Alla numero 4 troviamo Tutti che, per chi vi scrive, è la canzone meglio riuscita del disco. Riprende l’intimismo piano e voce di Hubner (di cui vi avevamo parlato in un articolo dedicato), ma con maggiore disperazione e meno intento biografico. Nel testo Calcutta non lesina qualche sottile riferimento/frecciatina a Jovanotti (“ho messo le scarpe nuove/per i giorni di fango” e poi ancora “non giocare col mio cuore/che devasto una spiaggia/ci organizzo un bel festival/e poi mi lavo la faccia”). Il climax finale è da cantare a squarciagola, mentre un synth in dissolvenza ci indirizza verso l’acido Intermezzo3, in rigorosa stereofonia. Uno strumentale che sembra voler chiudere virtualmente il lato A di Relax.
SSD ricorda inevitabilmente i Pink Floyd di The Wall, quelli in cui Waters urla disperato in The Thin Ice. E in effetti ci sono i riferimenti sia alla madre che all’LSD, e pure qualche immancabile critica all’ambiente musicale Milanocentrico (ne troveremo tante in questo disco). “Tutti a fare musica a Milano”, canta Calcutta, che ripudia la contemporaneità di determinate esigenze markettare ecologiste: “piantare un albero al supermercato, non riesco a credergli”. Il tutto per la paura che si spengano i riflettori dell’attenzione: “perchè non volete stare al buio” e “sembra di non esserci”. Calcutta a suo modo ripudia questo mondo: “andiamo via, non è casa mia”. Credibile, se detto da uno che non pubblicava un disco da 5 anni.
Il tema della città nordica dalla vita frenetica e alienante ritorna anche in Loneliness. E ritornano anche i falsetti, le armonie per ottave e quel martellante basso funky. Ma ciò che spicca è il controtempo tra melodia e ritmica nel ritornello, che si apre ad un cantato che, nella nostra testa, è già un coro ai concerti. “Ma che ne so di te? E delle fabbriche grigie del nord”.
Di Ghiaccioli salviamo solo lo spunto melodico del ritornello, mentre di Preoccuparmi non buttiamo via niente, come il maiale. È bellissimo quando Calcutta si lascia andare alla disperazione. È lì che si toccano le vette più alte di questo album impregnato di testi post-moderni, intimismo da ascensore e tinte soul.

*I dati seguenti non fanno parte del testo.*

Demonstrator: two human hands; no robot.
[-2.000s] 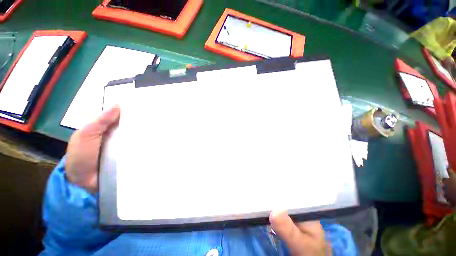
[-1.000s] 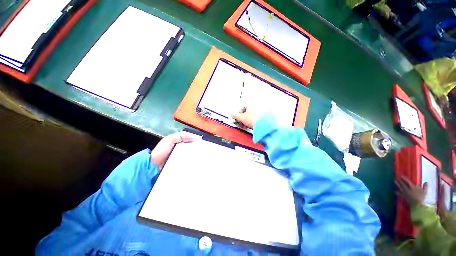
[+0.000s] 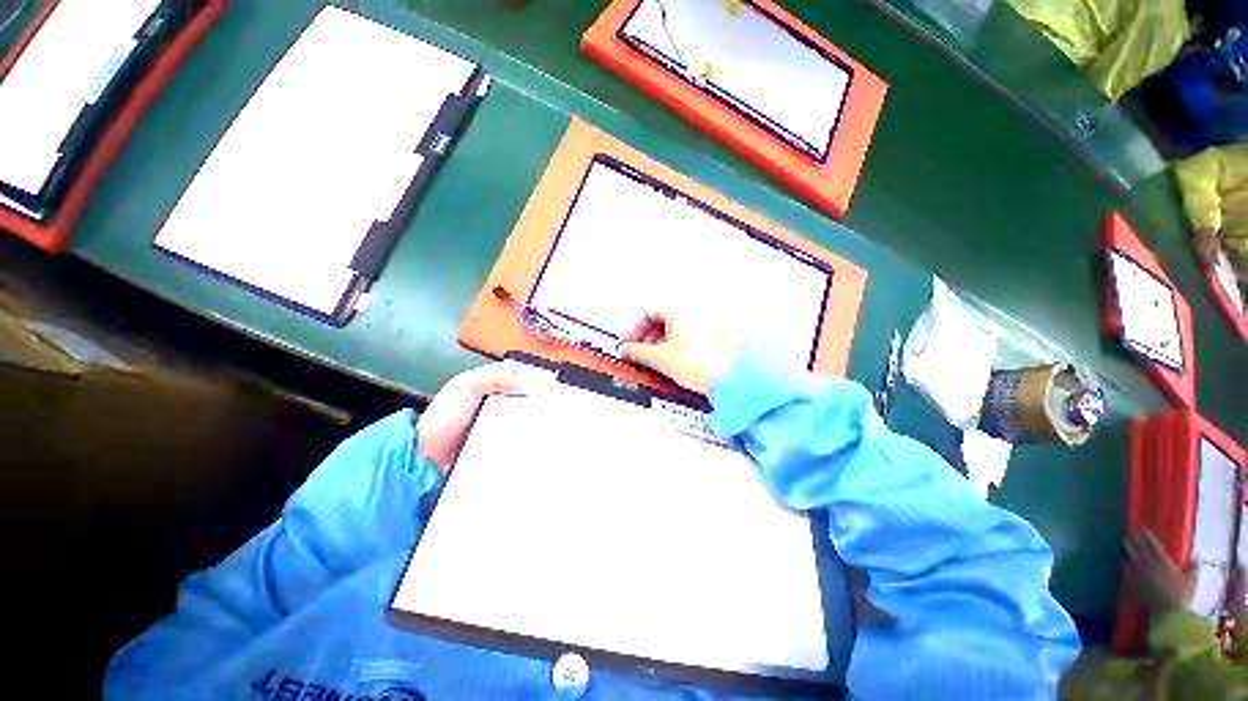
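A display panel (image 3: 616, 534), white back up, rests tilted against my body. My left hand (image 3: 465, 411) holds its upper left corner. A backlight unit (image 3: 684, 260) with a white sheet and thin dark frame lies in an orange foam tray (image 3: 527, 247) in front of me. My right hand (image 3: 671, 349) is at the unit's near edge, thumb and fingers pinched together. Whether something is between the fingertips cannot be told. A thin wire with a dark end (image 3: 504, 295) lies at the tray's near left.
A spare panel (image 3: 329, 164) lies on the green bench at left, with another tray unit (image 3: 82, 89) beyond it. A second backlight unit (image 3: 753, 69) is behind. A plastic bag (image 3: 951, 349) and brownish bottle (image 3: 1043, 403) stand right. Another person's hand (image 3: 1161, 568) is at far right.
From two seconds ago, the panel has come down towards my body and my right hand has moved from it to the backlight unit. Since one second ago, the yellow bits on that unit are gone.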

Chiude l’album Allegria… Non lasciatevi ingannare dal titolo, perchè il brano è colmo di una tristezza che a confronto quella di Tenco era musica da balera. “Ma in fondo forse c’è, ma non è la mia”.
È la solitudine del cantautore, quella che fa scrivere canzoni belle, che compongono album belli. E Relax di Calcutta è uno di questi, almeno secondo la nostra recensione. Bentornato.
- Relax, LP Nero 180gr.
Canzoni da ascoltare: Tutti, Loneliness, Preoccuparmi, 2minuti, SSD
Cosa potreste skippare: Coro, Intermezzo3, Ghiaccioli, Allegria…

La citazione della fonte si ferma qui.